Judgment vacated; appeals dismissed.

NOTES

[1] In their last amended complaint, plaintiffs did not seek judgment for the unpaid amount of the loss claimed by them. However, they had sought that relief in earlier pleadings.

[2] The coverage is also subject to policy limits, but, as far as we can ascertain, defendants do not contend that the prorated amount of loss claimed by plaintiffs exceeds the limits of the policies.

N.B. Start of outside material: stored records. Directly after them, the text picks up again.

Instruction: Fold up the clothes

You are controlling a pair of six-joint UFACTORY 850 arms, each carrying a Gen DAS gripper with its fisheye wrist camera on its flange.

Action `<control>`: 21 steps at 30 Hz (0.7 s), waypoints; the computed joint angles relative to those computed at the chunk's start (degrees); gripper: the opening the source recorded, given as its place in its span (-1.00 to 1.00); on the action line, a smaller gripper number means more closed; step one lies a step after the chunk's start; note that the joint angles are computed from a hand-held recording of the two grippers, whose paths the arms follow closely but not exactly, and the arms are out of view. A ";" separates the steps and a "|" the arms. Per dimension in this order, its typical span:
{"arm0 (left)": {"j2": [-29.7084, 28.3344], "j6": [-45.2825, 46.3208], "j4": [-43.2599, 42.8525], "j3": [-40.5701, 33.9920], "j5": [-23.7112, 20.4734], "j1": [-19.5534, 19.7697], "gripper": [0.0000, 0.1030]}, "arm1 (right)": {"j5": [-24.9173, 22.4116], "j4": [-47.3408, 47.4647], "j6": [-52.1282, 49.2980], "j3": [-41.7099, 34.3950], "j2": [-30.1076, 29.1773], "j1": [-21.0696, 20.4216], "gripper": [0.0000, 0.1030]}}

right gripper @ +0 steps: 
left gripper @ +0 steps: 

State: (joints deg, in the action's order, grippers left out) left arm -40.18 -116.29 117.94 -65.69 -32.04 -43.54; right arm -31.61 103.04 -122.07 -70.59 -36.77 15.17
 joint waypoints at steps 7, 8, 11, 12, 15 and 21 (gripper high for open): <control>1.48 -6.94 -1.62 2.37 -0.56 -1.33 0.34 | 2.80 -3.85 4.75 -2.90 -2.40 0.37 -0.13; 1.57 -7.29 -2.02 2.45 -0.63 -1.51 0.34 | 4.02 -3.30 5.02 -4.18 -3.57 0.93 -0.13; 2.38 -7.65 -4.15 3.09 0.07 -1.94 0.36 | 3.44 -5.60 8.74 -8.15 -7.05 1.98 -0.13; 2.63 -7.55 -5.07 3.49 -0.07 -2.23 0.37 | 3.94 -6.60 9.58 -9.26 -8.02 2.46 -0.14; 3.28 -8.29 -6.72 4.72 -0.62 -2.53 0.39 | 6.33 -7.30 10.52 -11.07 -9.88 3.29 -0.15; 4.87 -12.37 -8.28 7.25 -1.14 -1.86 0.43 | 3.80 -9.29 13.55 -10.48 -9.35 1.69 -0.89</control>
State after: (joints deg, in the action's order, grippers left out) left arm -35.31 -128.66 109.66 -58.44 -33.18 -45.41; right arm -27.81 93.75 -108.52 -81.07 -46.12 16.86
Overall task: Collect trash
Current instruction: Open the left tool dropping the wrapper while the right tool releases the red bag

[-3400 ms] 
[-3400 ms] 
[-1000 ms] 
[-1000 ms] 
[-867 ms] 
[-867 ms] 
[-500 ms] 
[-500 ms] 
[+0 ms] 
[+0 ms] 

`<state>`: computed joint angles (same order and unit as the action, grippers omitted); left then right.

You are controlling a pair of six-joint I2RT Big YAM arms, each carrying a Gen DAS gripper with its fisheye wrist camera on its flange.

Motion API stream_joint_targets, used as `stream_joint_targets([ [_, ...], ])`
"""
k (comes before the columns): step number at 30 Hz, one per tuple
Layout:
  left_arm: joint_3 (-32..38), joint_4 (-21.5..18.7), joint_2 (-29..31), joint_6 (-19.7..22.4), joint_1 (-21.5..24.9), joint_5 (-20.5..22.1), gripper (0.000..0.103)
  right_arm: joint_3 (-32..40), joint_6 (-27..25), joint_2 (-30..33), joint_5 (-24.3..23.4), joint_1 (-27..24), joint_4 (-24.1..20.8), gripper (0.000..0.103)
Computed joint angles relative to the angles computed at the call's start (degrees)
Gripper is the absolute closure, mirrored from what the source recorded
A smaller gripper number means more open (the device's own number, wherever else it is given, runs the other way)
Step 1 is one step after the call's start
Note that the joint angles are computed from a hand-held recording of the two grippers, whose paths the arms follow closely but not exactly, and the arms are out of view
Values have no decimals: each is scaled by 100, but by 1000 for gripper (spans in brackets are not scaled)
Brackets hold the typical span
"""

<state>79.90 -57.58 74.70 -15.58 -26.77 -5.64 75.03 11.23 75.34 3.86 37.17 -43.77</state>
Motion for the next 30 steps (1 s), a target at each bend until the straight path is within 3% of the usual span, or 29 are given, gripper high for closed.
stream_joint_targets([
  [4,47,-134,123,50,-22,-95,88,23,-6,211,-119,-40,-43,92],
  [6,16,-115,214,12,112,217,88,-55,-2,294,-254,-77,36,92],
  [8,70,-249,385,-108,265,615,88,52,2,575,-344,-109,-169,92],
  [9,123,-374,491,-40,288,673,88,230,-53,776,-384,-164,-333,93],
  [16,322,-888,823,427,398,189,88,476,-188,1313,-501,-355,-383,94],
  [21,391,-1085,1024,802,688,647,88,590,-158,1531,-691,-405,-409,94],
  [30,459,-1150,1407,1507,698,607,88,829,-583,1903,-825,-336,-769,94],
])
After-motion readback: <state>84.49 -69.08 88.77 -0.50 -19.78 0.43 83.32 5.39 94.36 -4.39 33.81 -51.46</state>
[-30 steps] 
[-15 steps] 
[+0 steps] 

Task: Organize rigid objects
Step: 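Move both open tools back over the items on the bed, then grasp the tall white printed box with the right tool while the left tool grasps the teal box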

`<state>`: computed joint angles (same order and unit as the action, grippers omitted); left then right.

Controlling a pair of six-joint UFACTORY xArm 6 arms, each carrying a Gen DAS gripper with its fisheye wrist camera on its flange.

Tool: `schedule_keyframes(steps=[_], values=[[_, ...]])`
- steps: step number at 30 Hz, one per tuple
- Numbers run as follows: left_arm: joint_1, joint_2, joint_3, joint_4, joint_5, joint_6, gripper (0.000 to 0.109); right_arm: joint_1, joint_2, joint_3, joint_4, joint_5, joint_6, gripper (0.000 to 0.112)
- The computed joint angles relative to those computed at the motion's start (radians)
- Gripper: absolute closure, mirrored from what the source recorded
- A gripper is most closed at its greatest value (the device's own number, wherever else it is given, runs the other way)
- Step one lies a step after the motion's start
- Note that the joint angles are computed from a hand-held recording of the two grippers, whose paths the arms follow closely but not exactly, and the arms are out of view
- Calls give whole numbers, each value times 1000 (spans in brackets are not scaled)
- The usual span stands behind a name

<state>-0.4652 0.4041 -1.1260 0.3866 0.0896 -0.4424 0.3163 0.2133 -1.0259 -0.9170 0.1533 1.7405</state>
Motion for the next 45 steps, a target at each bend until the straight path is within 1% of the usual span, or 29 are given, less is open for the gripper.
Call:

[3] The procedures through which defendants made this assertion were (1) a plea in abatement; (2) a demurrer; (3) a motion for judgment on the pleadings; and (4) a motion for judgment notwithstanding the verdict.

[4] ORS 743.114 provides:

"If settlement is not made within six months from the date proof of loss is filed with an insurer and an action is brought in any court of this state upon any policy of insurance of any kind or nature, and the plaintiff's recovery exceeds the amount of any tender made by the defendant in such action, a reasonable amount to be fixed by the court as attorney fees shall be taxed as part of the costs of the action and any appeal thereon." (Emphasis added.)

[5] Through their second petition for supplemental relief, plaintiffs did seek damages, and they are appealing from the trial court's denial of that petition.

[6] We therefore need not comment on whether we are impressed with the proposition for which plaintiffs cite the cases.